**Task**
Across all the entries, how many lines hold "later"? Answer with that number and nothing else.

**Record set**
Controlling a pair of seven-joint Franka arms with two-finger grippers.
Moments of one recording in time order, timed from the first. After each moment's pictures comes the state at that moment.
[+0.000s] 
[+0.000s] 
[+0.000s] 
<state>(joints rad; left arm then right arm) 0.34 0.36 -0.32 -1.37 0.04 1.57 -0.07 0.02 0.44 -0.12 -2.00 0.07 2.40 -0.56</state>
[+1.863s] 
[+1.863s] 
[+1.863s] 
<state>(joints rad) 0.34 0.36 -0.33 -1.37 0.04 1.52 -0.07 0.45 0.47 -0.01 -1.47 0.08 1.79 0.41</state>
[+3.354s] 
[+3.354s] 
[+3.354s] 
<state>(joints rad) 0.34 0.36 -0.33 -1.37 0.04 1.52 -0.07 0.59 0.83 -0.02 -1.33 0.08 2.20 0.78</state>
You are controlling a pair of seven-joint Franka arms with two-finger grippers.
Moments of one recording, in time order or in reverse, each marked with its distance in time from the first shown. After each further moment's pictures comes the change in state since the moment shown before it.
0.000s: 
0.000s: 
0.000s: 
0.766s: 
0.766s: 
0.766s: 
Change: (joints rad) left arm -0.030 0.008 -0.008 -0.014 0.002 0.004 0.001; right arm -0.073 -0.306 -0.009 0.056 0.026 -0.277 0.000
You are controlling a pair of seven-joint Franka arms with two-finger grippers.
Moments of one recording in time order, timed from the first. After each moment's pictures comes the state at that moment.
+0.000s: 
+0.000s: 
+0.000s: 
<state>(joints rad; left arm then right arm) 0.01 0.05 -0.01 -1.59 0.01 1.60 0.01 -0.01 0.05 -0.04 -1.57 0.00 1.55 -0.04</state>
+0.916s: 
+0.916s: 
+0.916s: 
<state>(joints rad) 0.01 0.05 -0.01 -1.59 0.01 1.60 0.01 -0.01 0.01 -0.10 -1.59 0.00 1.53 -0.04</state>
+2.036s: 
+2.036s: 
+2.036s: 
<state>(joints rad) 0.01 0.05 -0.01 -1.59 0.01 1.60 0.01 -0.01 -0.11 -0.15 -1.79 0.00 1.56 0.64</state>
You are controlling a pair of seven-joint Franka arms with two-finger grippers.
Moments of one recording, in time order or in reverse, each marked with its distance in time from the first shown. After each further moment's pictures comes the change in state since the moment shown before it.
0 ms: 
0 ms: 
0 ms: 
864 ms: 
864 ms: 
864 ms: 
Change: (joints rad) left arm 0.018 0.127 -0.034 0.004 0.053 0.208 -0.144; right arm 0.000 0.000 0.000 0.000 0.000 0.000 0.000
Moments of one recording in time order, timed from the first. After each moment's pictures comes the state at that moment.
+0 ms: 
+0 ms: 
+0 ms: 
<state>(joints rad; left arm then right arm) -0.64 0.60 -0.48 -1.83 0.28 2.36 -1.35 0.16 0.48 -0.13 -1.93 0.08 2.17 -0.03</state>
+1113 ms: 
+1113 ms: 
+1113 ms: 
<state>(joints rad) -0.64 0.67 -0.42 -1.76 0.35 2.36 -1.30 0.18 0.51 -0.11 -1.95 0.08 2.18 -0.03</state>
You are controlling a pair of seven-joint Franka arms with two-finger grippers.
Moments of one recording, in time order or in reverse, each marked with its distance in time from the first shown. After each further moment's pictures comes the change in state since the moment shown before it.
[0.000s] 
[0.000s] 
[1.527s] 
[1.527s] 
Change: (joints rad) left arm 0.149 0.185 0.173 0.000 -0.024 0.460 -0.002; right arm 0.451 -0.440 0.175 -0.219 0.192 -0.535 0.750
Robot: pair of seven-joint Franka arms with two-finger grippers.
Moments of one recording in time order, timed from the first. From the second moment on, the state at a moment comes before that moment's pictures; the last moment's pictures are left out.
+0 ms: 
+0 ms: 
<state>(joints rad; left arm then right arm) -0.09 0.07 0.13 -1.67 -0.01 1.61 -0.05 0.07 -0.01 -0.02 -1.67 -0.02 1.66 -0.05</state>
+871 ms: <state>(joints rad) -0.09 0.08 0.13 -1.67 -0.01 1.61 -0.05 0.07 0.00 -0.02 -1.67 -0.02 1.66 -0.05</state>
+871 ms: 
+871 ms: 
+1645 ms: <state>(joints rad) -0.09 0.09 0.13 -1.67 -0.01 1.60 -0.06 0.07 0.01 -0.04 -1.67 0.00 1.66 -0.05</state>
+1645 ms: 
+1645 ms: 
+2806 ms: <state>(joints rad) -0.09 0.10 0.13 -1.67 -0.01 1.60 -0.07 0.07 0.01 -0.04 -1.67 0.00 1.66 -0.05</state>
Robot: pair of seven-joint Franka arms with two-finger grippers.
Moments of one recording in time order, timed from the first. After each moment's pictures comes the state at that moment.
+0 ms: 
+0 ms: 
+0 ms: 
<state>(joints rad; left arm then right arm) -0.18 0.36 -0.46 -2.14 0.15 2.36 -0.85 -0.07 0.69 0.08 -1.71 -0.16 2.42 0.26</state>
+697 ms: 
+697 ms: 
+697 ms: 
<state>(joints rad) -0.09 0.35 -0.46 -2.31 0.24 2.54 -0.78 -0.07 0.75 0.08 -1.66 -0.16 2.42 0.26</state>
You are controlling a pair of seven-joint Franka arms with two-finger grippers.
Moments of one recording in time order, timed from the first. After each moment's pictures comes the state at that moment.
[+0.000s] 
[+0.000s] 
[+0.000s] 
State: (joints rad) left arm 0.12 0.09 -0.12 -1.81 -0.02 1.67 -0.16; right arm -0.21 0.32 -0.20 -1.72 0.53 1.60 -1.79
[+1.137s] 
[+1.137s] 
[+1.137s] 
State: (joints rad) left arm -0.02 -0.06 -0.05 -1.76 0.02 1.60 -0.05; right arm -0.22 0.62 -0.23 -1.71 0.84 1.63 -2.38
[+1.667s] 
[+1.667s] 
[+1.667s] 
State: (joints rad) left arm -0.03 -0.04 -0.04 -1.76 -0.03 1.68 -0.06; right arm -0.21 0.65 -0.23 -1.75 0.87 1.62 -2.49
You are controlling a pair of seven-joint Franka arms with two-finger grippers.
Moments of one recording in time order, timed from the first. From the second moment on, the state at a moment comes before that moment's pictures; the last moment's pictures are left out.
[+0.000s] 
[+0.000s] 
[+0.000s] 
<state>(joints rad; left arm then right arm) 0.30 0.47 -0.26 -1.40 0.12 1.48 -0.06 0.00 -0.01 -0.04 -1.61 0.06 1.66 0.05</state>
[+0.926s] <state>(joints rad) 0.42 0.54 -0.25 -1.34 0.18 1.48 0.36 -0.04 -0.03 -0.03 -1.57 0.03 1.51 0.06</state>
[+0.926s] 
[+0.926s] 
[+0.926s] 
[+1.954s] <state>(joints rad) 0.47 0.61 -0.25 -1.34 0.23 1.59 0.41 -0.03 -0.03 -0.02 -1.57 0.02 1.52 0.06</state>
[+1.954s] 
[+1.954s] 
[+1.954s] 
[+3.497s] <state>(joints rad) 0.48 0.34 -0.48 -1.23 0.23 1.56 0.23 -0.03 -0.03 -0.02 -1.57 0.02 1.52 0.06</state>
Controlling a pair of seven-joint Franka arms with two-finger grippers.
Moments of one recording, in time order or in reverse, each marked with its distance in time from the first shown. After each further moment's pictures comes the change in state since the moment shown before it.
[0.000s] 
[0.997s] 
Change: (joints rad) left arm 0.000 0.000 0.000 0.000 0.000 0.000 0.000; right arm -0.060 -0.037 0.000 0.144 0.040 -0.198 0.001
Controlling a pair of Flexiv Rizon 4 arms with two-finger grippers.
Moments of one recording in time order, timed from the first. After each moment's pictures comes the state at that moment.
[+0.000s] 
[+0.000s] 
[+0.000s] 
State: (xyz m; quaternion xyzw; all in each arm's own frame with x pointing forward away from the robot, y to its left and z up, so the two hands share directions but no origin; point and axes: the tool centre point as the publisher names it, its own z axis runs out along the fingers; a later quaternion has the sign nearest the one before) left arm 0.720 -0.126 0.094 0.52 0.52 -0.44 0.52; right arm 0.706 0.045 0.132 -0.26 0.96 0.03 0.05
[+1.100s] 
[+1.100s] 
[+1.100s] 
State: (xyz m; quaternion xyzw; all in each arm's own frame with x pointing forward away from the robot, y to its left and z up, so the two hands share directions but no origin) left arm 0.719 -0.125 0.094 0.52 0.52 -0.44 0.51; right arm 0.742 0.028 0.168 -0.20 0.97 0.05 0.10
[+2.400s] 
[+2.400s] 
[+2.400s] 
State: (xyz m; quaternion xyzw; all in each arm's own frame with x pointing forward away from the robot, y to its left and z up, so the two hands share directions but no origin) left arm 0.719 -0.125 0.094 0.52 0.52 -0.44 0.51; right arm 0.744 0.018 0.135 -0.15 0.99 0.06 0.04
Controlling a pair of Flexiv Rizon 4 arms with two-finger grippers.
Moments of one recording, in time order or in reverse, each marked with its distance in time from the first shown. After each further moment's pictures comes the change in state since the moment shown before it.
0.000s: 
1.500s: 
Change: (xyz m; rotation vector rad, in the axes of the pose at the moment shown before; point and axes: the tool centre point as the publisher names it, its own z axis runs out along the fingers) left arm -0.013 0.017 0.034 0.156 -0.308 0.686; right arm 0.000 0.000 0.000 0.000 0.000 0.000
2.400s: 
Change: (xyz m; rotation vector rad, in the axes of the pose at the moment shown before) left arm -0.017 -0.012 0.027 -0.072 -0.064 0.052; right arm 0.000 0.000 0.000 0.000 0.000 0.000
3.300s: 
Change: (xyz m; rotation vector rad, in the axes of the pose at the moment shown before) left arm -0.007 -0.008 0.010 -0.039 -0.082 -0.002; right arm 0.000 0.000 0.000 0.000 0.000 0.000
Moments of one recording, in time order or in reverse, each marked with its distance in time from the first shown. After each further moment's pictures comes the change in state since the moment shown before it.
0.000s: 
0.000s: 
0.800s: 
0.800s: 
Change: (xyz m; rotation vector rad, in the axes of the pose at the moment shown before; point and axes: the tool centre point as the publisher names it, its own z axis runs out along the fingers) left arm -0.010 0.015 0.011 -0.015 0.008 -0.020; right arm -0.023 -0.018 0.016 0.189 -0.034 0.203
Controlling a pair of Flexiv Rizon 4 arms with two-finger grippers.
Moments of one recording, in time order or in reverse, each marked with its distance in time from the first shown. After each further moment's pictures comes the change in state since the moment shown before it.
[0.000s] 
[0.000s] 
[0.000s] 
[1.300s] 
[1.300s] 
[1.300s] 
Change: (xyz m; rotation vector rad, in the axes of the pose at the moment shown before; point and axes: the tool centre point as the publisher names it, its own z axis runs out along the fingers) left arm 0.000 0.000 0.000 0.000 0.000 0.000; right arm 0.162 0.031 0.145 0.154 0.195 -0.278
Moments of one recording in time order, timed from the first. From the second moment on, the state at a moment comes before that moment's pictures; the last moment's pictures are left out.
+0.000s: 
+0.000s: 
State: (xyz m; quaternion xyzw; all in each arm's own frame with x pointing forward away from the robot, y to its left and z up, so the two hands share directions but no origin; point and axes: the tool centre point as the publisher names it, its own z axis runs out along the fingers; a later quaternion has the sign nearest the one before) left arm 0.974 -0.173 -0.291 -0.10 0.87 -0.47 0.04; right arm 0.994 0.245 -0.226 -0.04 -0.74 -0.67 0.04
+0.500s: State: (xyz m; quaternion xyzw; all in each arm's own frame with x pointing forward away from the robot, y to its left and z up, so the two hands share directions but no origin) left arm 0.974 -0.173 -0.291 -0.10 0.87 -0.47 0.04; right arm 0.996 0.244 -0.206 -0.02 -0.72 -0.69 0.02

**Result of this exercise**
2